O parágrafo único original do CTN já trazia a exceção para requisição judicial e casos do art. 199. Com as alterações posteriores (Lei Complementar 104/2001 e outras), foram introduzidos os §§1º e 3º, que ampliaram as hipóteses de divulgação permitida, sempre com requisitos específicos.
Alternativa A – ❌ Incorreta (divulgação permitida)
A requisição de autoridade judiciária no interesse da justiça é exceção expressa ao sigilo, conforme art. 198, §1º, I, do CTN. Logo, não é vedada.
Alternativa B – ✅ Correta ⟵ GABARITO
A alternativa afirma que é vedada a divulgação para "solicitações de autoridade administrativa no interesse da Administração Pública, previamente à instauração de processo administrativo". Ocorre que o art. 198, §1º, II, do CTN exige, para que a divulgação seja permitida, que "seja comprovada a instauração regular de processo administrativo". A expressão "previamente à instauração" indica que não há processo instaurado, portanto a hipótese não se enquadra na exceção, e a divulgação permanece vedada. É exatamente o que a banca cobrou.
Alternativa C – ❌ Incorreta (divulgação permitida)
O parcelamento ou moratória estão listados no art. 198, §3º, III, como informações cuja divulgação é permitida. Não há vedação.

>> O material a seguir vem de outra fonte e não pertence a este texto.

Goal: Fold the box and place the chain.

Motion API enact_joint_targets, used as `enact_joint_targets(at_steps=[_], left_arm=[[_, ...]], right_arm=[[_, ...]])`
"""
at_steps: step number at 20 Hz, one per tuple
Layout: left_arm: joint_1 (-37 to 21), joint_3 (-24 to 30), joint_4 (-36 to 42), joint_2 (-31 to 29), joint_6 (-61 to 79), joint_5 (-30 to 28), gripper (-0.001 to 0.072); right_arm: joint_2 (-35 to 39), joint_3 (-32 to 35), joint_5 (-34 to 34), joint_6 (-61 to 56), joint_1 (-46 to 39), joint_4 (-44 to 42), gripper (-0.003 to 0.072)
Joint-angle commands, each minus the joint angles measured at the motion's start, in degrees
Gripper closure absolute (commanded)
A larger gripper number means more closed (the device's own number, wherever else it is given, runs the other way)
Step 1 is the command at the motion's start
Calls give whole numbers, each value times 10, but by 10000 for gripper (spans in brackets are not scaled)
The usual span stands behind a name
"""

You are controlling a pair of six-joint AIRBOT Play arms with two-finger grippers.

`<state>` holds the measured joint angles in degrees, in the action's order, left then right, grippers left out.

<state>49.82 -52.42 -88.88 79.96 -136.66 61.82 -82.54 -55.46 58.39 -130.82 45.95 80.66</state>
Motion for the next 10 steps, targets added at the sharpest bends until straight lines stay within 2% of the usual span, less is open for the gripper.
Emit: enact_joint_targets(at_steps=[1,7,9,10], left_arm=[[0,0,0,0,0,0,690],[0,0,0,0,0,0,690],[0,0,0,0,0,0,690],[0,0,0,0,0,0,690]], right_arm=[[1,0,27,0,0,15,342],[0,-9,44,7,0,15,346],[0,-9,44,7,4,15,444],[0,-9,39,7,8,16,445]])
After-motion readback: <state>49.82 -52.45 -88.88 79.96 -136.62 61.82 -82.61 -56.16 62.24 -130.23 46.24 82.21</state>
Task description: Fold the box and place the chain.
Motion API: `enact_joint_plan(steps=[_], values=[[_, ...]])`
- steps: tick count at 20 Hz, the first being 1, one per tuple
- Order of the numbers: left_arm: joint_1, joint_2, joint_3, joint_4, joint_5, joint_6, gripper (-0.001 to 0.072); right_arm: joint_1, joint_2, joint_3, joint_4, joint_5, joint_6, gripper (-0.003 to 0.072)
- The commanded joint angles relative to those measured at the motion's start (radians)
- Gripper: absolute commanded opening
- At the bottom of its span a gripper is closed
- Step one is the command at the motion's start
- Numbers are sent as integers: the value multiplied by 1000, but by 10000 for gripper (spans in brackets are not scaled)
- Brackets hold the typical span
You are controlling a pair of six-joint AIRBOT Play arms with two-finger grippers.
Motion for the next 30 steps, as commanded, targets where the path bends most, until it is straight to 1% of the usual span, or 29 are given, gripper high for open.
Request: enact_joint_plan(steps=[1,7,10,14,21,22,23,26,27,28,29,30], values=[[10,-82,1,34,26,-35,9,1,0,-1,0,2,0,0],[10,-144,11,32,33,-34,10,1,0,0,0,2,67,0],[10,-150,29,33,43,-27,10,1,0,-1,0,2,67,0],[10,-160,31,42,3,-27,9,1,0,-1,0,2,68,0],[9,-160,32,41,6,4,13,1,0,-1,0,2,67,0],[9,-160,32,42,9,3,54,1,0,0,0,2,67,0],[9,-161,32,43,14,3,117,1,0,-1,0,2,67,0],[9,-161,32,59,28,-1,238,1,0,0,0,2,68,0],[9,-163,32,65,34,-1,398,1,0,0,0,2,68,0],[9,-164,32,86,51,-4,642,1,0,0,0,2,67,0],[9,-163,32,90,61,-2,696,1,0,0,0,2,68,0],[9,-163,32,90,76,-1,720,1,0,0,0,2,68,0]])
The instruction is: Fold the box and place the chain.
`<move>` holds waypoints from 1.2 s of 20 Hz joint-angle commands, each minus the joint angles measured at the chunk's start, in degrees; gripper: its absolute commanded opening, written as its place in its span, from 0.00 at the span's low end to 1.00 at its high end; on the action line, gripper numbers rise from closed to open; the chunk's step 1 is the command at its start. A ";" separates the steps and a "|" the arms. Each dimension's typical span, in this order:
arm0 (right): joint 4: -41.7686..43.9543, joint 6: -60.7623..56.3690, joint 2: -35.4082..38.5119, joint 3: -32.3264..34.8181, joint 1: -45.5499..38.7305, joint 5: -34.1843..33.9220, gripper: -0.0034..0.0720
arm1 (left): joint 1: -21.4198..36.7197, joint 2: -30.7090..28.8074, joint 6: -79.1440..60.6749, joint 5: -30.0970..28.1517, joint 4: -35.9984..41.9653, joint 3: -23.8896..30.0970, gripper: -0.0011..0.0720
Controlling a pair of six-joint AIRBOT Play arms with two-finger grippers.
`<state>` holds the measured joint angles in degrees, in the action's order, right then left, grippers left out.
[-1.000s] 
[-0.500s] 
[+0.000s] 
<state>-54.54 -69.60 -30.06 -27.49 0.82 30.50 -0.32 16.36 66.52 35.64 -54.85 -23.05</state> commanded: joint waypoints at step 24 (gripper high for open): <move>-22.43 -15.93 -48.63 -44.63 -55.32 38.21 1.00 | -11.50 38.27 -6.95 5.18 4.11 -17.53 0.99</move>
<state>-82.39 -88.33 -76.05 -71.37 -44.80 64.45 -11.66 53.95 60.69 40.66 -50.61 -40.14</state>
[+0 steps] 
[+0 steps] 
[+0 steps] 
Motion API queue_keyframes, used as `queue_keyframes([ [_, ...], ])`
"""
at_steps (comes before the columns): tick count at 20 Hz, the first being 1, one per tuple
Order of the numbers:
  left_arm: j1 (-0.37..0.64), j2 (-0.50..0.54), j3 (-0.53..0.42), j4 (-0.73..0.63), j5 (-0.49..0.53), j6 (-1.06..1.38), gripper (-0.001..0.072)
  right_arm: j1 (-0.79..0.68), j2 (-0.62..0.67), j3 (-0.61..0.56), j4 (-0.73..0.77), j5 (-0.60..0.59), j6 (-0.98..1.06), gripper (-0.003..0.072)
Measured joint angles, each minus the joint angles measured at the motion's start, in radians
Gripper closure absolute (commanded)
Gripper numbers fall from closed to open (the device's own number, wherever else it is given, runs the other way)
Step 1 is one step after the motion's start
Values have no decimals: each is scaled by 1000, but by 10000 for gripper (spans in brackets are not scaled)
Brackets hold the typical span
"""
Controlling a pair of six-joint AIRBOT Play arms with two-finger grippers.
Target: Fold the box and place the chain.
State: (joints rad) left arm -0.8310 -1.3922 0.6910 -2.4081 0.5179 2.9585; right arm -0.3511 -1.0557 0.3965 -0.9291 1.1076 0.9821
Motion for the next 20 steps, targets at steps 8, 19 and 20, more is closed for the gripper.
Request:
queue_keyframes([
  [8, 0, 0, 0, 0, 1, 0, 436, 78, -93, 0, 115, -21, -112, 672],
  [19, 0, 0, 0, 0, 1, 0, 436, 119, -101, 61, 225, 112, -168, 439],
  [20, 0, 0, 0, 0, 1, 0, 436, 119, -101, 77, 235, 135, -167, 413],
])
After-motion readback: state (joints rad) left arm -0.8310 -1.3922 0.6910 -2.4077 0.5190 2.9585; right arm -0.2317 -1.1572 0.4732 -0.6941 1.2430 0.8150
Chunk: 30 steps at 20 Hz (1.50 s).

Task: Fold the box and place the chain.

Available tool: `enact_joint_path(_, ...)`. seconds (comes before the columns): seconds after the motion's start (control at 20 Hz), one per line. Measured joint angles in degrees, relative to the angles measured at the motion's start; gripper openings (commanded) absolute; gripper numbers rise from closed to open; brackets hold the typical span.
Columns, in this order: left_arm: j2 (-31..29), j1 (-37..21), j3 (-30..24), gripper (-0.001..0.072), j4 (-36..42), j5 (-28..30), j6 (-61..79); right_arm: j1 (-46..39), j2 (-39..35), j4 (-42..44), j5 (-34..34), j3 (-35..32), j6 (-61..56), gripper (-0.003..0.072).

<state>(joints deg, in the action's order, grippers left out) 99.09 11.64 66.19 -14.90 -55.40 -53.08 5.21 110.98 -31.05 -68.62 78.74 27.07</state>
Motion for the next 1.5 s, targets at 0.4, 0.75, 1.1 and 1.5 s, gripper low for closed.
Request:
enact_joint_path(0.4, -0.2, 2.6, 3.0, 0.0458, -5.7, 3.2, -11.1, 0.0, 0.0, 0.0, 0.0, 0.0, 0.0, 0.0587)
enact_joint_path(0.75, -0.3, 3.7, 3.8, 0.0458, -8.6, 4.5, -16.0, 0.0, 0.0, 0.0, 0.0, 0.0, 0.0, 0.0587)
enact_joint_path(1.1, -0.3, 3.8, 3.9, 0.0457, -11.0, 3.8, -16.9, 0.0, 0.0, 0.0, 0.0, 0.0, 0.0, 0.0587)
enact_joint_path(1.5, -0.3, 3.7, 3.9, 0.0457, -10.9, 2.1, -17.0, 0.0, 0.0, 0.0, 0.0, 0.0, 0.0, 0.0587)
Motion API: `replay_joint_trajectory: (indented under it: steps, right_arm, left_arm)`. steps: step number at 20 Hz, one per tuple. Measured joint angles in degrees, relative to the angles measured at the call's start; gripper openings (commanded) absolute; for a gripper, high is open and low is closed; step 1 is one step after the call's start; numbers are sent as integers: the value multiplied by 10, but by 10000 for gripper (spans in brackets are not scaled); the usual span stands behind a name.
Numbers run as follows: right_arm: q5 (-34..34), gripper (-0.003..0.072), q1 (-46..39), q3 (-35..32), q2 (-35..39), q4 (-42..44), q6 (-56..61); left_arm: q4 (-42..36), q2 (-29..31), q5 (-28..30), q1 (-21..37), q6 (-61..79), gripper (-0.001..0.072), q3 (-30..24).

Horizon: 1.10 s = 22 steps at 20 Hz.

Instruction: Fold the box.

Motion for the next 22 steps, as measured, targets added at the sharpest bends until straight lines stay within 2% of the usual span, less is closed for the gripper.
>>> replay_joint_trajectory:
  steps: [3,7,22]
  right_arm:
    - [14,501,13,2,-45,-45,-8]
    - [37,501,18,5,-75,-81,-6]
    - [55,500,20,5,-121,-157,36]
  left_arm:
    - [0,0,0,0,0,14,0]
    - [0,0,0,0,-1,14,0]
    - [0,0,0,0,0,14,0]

Alternativa D – ❌ Incorreta (divulgação permitida)
As representações fiscais para fins penais são exceção expressa no art. 198, §3º, I. Portanto, a divulgação é permitida.
Alternativa E – ❌ Incorreta (divulgação permitida)
As inscrições na Dívida Ativa da Fazenda Pública constam no art. 198, §3º, II, como informações passíveis de divulgação. Logo, não são vedadas.
NÃO CAIA NESSA!
A banca tenta confundir o candidato ao inverter a condição da exceção prevista no art. 198, §1º, II. Enquanto a lei exige que haja processo administrativo instaurado, a alternativa coloca a solicitação "previamente à instauração", tornando-a uma situação de sigilo. Fique atento: a exceção é condicionada à existência de processo regular; sem ele, a regra geral de vedação prevalece.